Of all the lines in the material, count those containing the string "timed" and write only the resulting number.

╭─ Data to examine

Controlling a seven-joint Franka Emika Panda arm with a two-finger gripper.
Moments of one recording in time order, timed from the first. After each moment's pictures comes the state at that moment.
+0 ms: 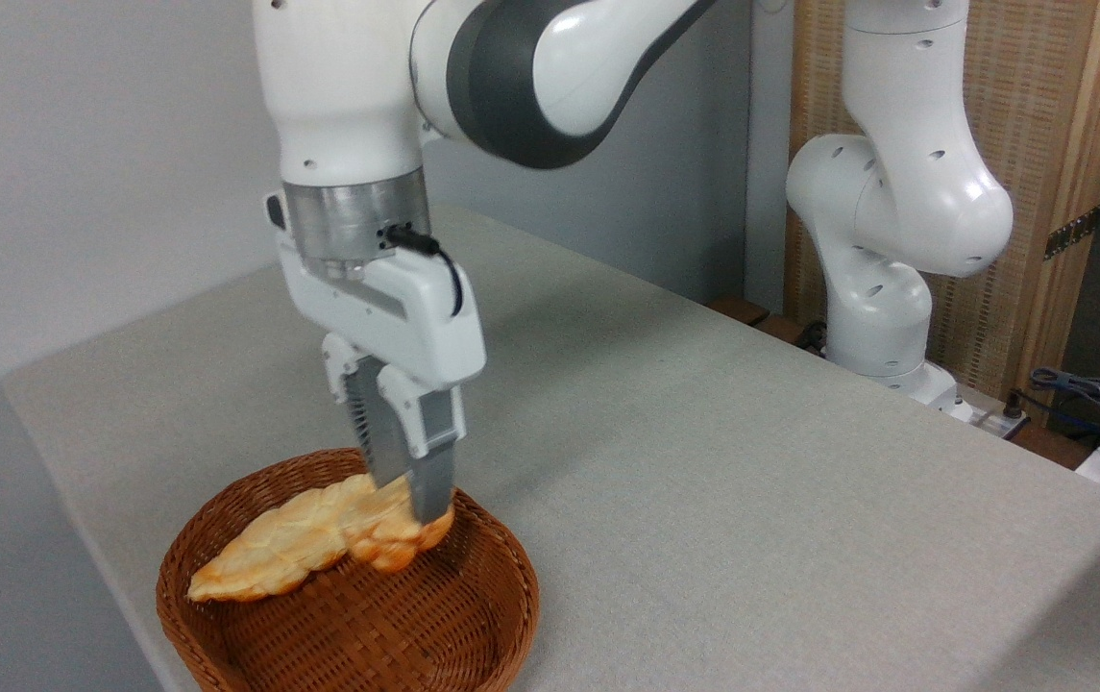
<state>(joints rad) -0.11 0.04 0.08 -1.83 0.08 1.98 0.69</state>
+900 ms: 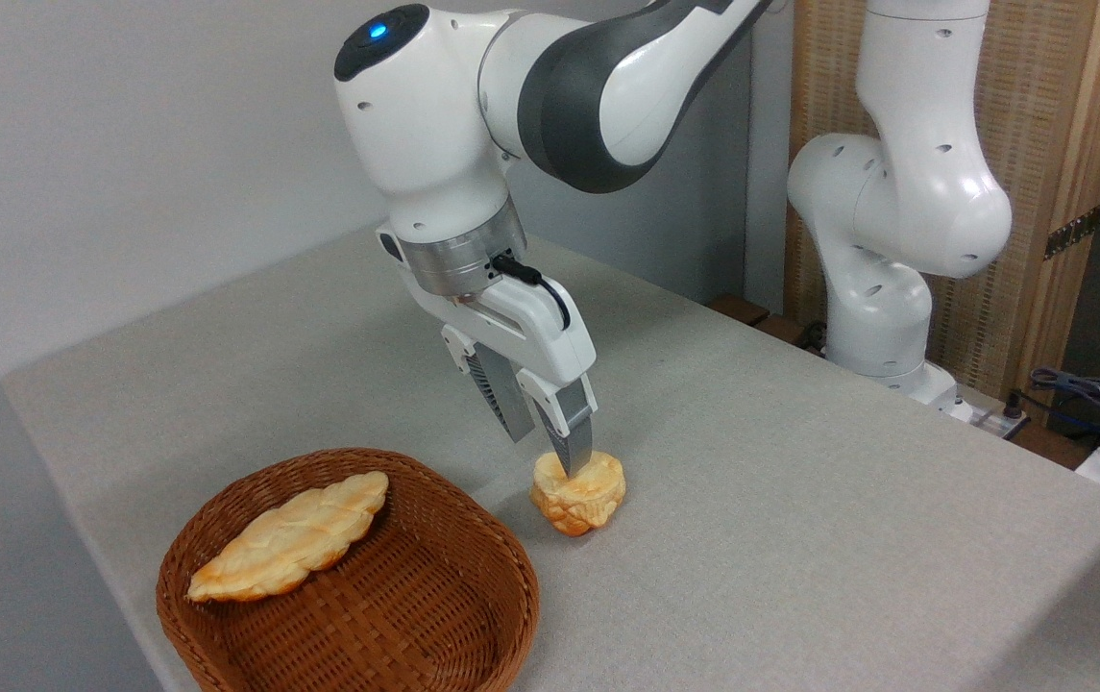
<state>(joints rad) -0.14 -0.09 0.08 -2.07 0.01 1.80 0.70</state>
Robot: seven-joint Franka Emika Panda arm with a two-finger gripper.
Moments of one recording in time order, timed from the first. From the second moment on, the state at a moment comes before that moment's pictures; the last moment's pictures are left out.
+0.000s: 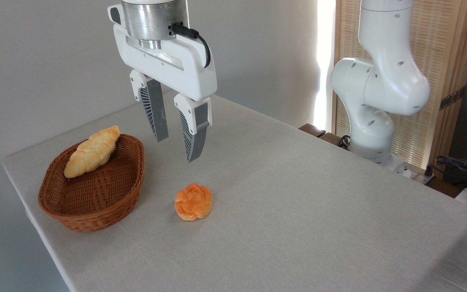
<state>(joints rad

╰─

Output of the exercise:
2